Even in groups with low prevalence of HCV infection, HCC risk was higher than in the general population (SIR, 5.5). This finding is almost certainly due to other common exposures. For instance, chronic hepatitis B virus infection markedly increases HCC risk. Hepatitis B virus is acquired via sexual or parenteral exposures, and infection with this virus is common in all HIV risk categories. Similarly, alcohol abuse increases risk for HCC and might be especially prevalent in HIV-infected persons. In previous studies of cancer in this cohort, we examined whether HIV-associated immunosuppression was related to cancer risk by testing whether the occurrence of cancer increased with time relative to AIDS onset. We could not do this analysis for HCC, because 43 of the 61 cases arose in the AIDS period itself, suggesting that ascertainment bias affected the timing of HCC diagnosis.
 
An obvious study limitation is that we lacked individual data on HCV infection and other possible risk factors for HCC and NHL. Nevertheless, by dividing subjects into groups in which HCV infection is known to be extremely common or uncommon, we approximated an analysis in which the HCV status of individual subjects was actually measured. We could not formally analyze the effects of other known cancer risk factors, such as hepatitis B and alcohol use, because there are few available data on prevalence for people with HIV infection. The prevalence of hepatitis B virus infection appears to be fairly constant across HIV risk groups and so would not contribute to the variation in HCC risk seen in Table 1. Alcohol use might vary across groups, but high levels of consumption are relatively uncommon among hemophiliacs, who had the highest risk for HCC.
 
NHL risk was lower in groups with high prevalence of HCV infection than in those with lower prevalence. This finding contrasts with the positive association between HCV infection and NHL reported for HIV-uninfected persons, and it is distinct from the null association in two previous studies of AIDS patients. Indeed, for low-grade NHLs, which have often been associated with HCV infection in HIV-uninfected persons, groups with high prevalence of HCV infection had the same risk as the general population (SIR, 1.2; Table 2). Since we found a positive association between prevalence of HCV infection and HCC, it is unlikely that our assignment of HCV status was so inaccurate as to reverse the direction of association between HCV infection and NHL.
 
Instead, we believe that these inverse associations between prevalence of HCV infection and NHL risk were due to confounding. This confounding was not due to differences in sex, race, or age across groups, because the SIRs include an implicit adjustment for these factors. NHL risk differed by registry, but the inverse associations with HCV infection persisted after adjustment for registry (data not shown). We suggest that the negative associations with prevalence of HCV infection can be explained in part by an especially high risk for NHL seen in homosexual males. HCV infection is somewhat uncommon in this group; therefore, their high NHL risk must be caused by other factors.
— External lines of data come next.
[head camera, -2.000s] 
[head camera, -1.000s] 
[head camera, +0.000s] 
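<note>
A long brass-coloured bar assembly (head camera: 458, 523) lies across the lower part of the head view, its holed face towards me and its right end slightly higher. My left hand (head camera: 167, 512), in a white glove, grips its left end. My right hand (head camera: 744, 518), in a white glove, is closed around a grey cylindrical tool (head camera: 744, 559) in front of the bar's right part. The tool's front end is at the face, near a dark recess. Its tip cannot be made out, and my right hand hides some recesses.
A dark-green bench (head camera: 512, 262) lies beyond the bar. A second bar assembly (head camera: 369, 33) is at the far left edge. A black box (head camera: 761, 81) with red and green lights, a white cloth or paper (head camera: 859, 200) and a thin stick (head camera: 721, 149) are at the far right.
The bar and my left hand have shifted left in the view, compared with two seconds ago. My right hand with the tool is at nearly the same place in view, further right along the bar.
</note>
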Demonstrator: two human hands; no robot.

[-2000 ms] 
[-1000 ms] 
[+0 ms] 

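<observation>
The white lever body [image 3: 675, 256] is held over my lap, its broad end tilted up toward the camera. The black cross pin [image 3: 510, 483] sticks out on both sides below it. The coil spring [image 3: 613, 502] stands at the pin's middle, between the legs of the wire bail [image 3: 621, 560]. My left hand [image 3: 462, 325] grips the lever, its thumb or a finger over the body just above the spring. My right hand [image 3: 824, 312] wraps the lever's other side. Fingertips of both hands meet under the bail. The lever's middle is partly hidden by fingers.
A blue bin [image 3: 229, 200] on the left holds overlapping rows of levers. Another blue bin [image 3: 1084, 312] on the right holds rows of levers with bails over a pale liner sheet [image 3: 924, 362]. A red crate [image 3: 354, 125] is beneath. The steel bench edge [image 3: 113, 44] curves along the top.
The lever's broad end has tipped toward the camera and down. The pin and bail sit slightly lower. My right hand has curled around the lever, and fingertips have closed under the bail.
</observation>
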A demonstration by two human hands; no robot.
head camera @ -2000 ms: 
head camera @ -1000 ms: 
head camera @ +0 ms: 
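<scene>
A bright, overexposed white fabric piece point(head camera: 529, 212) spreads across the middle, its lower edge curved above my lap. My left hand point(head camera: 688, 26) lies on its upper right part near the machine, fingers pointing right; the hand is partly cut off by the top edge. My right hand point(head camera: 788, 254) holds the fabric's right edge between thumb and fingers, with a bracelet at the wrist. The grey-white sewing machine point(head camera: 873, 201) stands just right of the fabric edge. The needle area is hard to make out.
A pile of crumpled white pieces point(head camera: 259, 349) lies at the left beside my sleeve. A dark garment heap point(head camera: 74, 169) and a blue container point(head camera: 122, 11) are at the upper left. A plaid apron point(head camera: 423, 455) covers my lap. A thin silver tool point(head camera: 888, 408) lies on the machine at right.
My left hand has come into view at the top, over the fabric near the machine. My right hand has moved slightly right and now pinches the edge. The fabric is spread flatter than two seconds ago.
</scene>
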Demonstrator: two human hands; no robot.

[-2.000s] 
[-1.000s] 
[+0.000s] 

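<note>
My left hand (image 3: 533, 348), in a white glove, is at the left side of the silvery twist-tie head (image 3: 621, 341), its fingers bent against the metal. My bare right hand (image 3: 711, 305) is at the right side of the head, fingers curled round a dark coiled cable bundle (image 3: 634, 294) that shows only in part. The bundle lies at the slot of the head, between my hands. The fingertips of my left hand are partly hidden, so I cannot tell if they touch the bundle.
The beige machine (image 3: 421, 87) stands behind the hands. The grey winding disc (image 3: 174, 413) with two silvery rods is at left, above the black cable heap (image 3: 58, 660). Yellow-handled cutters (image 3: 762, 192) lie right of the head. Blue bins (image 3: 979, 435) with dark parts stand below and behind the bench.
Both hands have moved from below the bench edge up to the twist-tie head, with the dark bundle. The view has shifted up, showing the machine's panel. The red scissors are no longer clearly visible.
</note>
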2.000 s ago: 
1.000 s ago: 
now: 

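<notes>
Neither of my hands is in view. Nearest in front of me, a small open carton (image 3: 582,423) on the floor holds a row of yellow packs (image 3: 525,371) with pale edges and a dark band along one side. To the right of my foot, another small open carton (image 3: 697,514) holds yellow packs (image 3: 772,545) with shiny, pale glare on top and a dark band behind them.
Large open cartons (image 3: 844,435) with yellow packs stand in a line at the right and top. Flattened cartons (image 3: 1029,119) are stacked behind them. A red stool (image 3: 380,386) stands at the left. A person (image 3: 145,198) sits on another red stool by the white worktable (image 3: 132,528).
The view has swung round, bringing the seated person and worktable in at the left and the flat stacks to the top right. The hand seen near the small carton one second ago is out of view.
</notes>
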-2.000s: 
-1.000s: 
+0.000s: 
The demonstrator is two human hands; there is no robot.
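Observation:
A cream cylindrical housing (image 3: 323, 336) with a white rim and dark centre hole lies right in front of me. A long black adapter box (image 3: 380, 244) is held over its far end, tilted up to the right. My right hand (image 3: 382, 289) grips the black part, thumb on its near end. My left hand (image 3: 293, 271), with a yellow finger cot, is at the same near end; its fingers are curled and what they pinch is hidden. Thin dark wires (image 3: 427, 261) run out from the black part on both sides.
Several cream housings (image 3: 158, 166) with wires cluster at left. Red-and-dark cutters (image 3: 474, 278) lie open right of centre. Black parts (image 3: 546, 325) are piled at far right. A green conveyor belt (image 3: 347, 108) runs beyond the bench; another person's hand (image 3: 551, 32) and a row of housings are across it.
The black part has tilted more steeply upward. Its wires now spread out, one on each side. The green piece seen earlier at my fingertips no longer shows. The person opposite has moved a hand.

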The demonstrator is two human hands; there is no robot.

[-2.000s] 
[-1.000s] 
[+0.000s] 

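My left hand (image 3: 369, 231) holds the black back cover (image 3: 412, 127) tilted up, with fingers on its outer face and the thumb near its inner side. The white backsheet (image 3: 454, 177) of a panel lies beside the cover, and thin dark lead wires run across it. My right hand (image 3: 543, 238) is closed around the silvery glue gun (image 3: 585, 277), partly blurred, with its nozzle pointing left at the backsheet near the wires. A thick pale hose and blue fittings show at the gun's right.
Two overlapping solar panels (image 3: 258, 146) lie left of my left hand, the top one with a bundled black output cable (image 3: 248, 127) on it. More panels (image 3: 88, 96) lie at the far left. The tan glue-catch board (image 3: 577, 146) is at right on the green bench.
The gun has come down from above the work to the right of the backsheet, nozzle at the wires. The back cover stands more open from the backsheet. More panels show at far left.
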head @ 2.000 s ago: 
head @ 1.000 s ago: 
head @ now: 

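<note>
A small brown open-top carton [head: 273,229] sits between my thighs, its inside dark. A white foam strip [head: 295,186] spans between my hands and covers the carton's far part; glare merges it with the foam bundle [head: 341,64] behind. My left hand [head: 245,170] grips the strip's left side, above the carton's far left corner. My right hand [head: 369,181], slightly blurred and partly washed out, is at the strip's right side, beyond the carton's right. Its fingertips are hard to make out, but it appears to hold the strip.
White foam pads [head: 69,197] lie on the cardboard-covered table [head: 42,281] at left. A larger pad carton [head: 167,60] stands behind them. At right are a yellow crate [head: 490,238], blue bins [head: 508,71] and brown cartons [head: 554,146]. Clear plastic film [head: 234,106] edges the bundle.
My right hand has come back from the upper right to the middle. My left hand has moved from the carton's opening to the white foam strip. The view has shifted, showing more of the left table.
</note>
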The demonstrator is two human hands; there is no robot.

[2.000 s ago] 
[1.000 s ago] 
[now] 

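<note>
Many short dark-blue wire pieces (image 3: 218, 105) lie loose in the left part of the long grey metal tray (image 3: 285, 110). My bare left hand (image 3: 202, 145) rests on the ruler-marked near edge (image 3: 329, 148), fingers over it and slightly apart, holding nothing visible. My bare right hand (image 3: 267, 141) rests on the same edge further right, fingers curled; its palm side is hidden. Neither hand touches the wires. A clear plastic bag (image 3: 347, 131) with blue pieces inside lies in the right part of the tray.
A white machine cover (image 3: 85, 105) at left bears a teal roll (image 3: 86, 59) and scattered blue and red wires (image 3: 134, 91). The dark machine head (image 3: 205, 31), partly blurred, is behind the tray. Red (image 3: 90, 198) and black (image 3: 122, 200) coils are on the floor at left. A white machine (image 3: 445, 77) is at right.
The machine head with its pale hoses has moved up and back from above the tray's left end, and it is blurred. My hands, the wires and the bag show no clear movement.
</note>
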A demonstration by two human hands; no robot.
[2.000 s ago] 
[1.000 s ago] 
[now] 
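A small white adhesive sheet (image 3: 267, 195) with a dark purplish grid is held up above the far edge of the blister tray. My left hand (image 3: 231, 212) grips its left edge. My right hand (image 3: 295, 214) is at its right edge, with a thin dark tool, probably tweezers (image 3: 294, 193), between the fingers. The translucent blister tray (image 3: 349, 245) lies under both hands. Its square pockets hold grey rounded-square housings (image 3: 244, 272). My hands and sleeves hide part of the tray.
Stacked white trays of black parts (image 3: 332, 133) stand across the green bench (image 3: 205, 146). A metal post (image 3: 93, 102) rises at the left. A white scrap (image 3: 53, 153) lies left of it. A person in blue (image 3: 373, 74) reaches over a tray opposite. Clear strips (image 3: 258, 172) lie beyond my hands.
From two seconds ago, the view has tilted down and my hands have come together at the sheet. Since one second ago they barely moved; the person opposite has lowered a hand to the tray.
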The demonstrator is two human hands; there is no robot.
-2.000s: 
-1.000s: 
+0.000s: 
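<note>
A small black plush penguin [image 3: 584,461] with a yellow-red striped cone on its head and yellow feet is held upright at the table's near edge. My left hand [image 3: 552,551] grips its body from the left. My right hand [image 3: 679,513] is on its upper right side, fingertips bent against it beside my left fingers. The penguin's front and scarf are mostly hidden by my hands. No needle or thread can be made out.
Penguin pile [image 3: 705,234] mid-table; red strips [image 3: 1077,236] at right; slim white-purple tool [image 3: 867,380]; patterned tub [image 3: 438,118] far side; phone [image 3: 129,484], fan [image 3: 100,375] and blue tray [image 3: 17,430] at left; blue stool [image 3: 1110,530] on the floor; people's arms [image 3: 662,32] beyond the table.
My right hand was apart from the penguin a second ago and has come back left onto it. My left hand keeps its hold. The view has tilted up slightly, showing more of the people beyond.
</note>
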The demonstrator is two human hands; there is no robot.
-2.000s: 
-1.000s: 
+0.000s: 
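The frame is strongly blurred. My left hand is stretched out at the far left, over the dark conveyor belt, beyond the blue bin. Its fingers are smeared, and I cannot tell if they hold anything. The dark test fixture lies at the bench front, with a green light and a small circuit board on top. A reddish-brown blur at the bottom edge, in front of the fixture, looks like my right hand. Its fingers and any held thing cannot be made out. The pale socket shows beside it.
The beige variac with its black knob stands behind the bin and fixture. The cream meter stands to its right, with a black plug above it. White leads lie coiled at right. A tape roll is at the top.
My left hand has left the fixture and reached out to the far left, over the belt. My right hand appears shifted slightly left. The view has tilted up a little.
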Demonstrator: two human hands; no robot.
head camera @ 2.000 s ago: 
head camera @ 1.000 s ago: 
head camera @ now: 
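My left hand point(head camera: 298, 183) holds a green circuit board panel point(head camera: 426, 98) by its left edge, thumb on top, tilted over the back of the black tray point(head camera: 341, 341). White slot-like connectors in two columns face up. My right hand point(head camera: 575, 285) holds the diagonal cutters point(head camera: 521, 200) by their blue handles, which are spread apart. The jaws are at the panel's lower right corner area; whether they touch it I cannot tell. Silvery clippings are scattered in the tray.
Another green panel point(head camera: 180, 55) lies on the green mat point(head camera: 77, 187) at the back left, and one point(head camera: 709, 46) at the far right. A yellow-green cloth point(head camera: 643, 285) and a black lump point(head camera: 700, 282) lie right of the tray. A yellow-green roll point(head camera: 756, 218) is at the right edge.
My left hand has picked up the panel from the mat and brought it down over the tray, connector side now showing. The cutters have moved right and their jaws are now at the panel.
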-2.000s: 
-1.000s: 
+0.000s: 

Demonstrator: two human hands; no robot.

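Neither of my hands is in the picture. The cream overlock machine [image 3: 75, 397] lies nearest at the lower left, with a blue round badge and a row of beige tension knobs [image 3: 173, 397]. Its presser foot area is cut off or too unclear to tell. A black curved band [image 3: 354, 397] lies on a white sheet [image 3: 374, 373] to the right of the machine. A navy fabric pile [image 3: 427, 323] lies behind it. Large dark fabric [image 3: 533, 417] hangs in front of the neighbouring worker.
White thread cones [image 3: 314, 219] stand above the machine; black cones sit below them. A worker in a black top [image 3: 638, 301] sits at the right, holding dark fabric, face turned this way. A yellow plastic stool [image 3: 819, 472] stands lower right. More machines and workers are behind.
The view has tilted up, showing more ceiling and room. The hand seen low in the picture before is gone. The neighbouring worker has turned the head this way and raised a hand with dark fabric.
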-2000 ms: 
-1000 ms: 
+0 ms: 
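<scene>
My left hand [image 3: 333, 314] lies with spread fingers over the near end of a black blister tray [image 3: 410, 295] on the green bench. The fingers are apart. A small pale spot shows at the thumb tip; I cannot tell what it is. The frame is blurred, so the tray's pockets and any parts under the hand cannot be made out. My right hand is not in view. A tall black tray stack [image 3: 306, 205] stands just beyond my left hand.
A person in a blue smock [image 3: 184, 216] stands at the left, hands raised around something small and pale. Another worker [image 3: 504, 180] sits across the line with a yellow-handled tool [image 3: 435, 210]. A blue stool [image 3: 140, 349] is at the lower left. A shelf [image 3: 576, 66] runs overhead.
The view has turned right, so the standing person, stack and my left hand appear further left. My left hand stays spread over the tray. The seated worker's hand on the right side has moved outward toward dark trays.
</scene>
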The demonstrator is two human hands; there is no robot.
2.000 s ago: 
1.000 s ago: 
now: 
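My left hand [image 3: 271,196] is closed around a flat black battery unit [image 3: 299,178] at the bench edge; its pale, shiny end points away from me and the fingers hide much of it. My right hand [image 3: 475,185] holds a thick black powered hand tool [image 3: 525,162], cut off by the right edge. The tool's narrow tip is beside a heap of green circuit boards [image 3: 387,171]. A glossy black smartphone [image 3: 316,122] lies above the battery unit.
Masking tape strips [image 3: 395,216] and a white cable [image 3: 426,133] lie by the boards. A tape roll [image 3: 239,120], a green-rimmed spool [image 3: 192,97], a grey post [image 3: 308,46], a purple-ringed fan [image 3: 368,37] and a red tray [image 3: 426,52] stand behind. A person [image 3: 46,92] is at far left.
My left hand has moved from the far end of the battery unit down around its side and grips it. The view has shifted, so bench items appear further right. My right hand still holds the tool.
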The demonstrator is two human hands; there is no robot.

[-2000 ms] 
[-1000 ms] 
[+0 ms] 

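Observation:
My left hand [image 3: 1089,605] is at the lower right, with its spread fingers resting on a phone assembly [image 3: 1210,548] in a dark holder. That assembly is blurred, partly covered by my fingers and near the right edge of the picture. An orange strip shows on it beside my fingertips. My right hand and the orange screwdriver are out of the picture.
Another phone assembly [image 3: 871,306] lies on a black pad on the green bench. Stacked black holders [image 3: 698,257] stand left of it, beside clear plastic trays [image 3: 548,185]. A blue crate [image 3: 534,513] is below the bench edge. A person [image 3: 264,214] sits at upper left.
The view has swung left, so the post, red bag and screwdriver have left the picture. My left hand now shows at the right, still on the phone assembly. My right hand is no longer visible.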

Differences in socioeconomic status may be important, since higher socioeconomic status is more common among homosexual males than injection drug users and higher socioeconomic status has been associated with NHL. Taken together, our results and those of prior studies suggest that HCV is not a major cause of NHL in persons with AIDS.
 
In closing, we note that HCC, with an incidence of <19 cases per 100,000 person-years, is much less common in adults with AIDS than is NHL or Kaposi sarcoma. However, HCC risk increases with duration of HCV infection. Highly effective therapies for HIV infection, available beginning in 1996, greatly prolong survival. With diminished mortality due to other causes, persons coinfected with HIV and HCV may now live long enough to develop HCC, which will increase the public health importance of this cancer in persons with AIDS.